The Delhi government protests with Riyadh and demands justice for Kasturi Munirathinam , who has hospitalized in serious condition and also has spinal injuries. No official comment from the Saudi government.

Riyadh (AsiaNews / Agencies) – India’s foreign minister has raised an official protest with the Saudi Arabian authorities, following the "brutal" attack against  a 58 year-old Indian woman in Riyadh. According to local sources, last week her employer chopped off Kasturi Munirathinam’s right hand after she tried to escape from the house where she was employed as a maid.

Ms. Munirathinam was hospitalized and is now being medically treated. Relatives of the woman say that in the past she has been repeatedly subjected to torture at the hands of her employer.

The Indian foreign minister Sushma Swaraj confirmed that the government has raised the matter with the Saudi authorities, demanding justice. In a message posted on Twitter the chief diplomat of Delhi said: "We are very disturbed by the brutal manner in which the Indian woman was treated in Saudi Arabia." All this is "unacceptable," he added, while the embassy "is in close contact with the victim."

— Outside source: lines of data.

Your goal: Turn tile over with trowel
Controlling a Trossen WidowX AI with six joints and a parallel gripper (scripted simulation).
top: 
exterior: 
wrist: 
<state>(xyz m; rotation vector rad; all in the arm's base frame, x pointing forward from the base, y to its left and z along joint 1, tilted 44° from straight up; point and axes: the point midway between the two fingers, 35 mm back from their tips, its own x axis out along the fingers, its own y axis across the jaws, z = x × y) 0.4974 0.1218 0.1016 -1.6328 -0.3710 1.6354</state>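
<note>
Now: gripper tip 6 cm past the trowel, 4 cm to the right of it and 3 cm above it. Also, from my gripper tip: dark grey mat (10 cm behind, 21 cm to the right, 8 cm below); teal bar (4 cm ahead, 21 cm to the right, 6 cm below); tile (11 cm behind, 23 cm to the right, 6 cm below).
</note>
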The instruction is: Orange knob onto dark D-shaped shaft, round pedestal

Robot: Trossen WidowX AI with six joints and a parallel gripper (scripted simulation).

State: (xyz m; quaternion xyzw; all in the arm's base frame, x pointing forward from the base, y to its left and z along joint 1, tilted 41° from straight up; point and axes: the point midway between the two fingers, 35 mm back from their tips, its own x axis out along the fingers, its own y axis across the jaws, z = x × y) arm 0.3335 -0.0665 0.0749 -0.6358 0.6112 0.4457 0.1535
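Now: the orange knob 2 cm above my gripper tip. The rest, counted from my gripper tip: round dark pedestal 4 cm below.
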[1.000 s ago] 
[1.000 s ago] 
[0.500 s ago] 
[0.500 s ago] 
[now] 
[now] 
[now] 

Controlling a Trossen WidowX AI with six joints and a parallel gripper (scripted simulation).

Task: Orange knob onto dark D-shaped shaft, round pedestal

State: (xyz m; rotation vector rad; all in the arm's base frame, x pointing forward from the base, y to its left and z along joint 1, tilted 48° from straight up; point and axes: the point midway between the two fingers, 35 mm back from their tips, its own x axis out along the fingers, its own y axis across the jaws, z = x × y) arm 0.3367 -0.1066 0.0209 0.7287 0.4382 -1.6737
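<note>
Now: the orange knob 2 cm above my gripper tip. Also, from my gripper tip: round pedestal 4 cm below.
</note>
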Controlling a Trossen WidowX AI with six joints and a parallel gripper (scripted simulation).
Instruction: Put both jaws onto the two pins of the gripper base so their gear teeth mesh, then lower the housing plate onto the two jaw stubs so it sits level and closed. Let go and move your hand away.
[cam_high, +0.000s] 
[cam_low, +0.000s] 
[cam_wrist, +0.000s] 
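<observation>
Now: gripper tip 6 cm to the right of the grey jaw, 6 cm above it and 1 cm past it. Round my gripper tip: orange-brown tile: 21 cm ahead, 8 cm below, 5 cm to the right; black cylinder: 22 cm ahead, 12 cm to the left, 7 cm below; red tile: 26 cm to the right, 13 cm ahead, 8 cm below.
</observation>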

Munirathinam, originally of Chennai in southern India, worked for three months in the employ of a family in Saudi Arabia. According to local sources her employer was "upset" by her complaints of continued "harassment" in his house. According to her sister, S Vijayakumari, the man was enraged to the point of complaints of  "denying her food”. And when she tried to escape "harassment and torture, he chopped off  her right hand”.

The woman also suffered serious spinal injuries in the episode and is now recovering in a hospital in critical condition.

The family learned of the incident from the "agents" who recruited the woman, sending her to Saudi Arabia to work in the employ of a Saudi family. So far there has been no official comment from the Saudi authorities, while the Indian government assures that "will continue to seek justice for the victim." Delhi calls for an independent inquiry on the matter and that charges of attempted murder be issued against the man.

Every year thousands of men and women leave India and move to Saudi Arabia in search of employment and money, most often finding menial jobs as domestic servants and workers. In recent weeks the case of the two Nepalese women abused for months by a Saudi diplomat in India made headlines.  The man was recalled to Saudi Arabia by the government who did not want to grant the investigation to go forward.